Prof. Yi-Hsin Chen (陳易馨)
Department of Physics, National Tsing Hua University
Date 2017.02.23(Thu)
Time 10:30am
Place S4-625
Abstract:
Photons play a key role in the growing field of quantum information science, due to their weak free-space interactions. The optical non-linearity via a medium is proportional to the light intensity. Therefore, to have the ability of manipulating a single photon is a big challenge. I will first present our previous studies on EIT (electromagnetically induced transparency)-based optical manipulation including the demonstrations of a high-efficiency optical memory, optical frequency converter, all-optical switch, and all-optical phase modulator. The above-mentioned studies were carried out by coherence light interacted with laser-cooled atoms (around 300 K). Due to the quantum nature
,the light-matter interface can be also applied to single-photon quantum state.
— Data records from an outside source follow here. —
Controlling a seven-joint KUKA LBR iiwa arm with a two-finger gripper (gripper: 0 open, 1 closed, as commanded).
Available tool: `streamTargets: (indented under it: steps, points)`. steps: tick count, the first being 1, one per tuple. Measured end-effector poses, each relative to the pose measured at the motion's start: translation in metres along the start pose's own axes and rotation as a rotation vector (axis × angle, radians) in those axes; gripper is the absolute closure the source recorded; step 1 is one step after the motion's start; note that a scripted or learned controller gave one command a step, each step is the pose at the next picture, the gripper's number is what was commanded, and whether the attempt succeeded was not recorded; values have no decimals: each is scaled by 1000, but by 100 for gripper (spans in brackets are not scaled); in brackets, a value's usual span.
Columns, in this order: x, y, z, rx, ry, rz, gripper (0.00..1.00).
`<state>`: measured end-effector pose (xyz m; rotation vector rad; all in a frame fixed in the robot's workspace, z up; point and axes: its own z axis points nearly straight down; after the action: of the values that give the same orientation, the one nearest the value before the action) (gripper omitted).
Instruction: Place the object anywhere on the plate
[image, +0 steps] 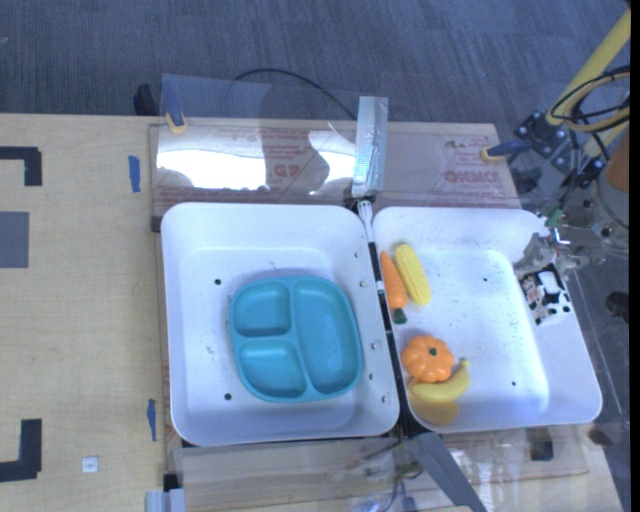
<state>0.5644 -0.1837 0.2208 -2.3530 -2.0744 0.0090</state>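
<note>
A blue plate (296, 336) with three compartments lies in the left bin (190, 250). In the right bin (480, 255), a carrot (393, 282) and an ear of corn (412, 273) lie side by side along the left wall. An orange pumpkin (428, 359) sits near the front left, touching a banana (443, 387) just in front of it. My gripper (545, 283) hangs at the right bin's right edge, well apart from all four objects, with nothing seen in it.
A raised divider (375, 290) separates the two bins. A clear panel and a metal post (371, 145) stand behind the bins. Cables and arm hardware (575, 140) crowd the upper right. Wooden bench surface (70, 300) spreads out to the left.
</note>
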Motion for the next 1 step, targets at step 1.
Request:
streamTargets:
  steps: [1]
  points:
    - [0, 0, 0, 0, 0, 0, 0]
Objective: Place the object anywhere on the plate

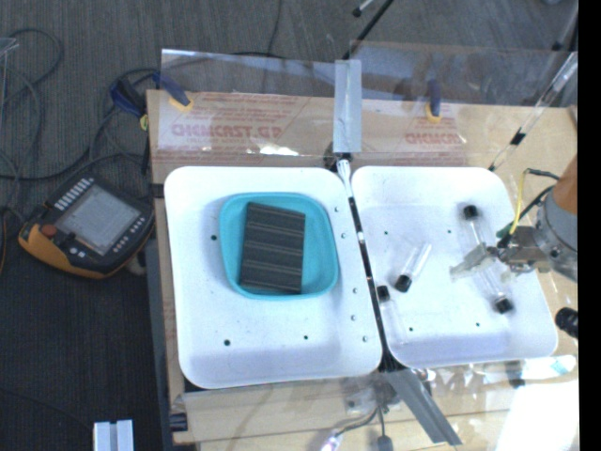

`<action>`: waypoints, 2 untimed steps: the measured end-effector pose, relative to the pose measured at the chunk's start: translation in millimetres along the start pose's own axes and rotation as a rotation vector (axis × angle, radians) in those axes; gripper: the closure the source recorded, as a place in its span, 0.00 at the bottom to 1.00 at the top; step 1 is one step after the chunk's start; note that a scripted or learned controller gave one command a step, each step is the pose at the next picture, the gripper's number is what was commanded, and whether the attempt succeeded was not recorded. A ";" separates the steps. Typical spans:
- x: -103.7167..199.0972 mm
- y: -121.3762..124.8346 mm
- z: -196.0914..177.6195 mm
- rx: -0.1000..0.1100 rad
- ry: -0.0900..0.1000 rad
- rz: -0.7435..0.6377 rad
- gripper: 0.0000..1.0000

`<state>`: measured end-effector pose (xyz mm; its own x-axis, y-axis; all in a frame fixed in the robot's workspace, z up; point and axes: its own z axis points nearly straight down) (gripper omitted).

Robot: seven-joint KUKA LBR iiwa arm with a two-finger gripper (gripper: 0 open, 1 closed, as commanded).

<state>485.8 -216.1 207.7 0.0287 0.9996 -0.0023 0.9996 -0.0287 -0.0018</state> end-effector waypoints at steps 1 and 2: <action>-2.2 -2.5 87.8 0.002 0.003 -0.024 0.00; 8.5 13.3 -51.5 -0.001 -0.001 -0.039 0.00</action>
<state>499.4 -207.8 259.2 -0.0100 0.9999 -0.0032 0.9999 0.0100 -0.0009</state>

A deterministic single-photon source is the basic ingredient for quantum manipulation. In the second part of my talk, I will report the generation of single-photon source based on the combination of four-wave-mixing (FWM) and Rydberg blockade effect in a thermal vapor (round 150C) confined in a cell with micrometer scale, which was done in Stuttgart University in Germany. The atomic transition involving Rydberg state induces the strong dipole-dipole interaction, which can further enhance the interaction between individual photons, making single-photon-level quantum state
manipulation achievable.
Finally, I will carry out my research plan on the studies of nonlinear photon-photon interactions with surrounding atoms along with optical nanofibers (sub-micron in diameter). The fiber-based integrated devices have long interacting length without divergent, large optical depth, and potential nonlinear interactions at low-light level as well as single-photon level. These advantages enable the development of all-fibered quantum systems and that have potential
applications in quantum information science.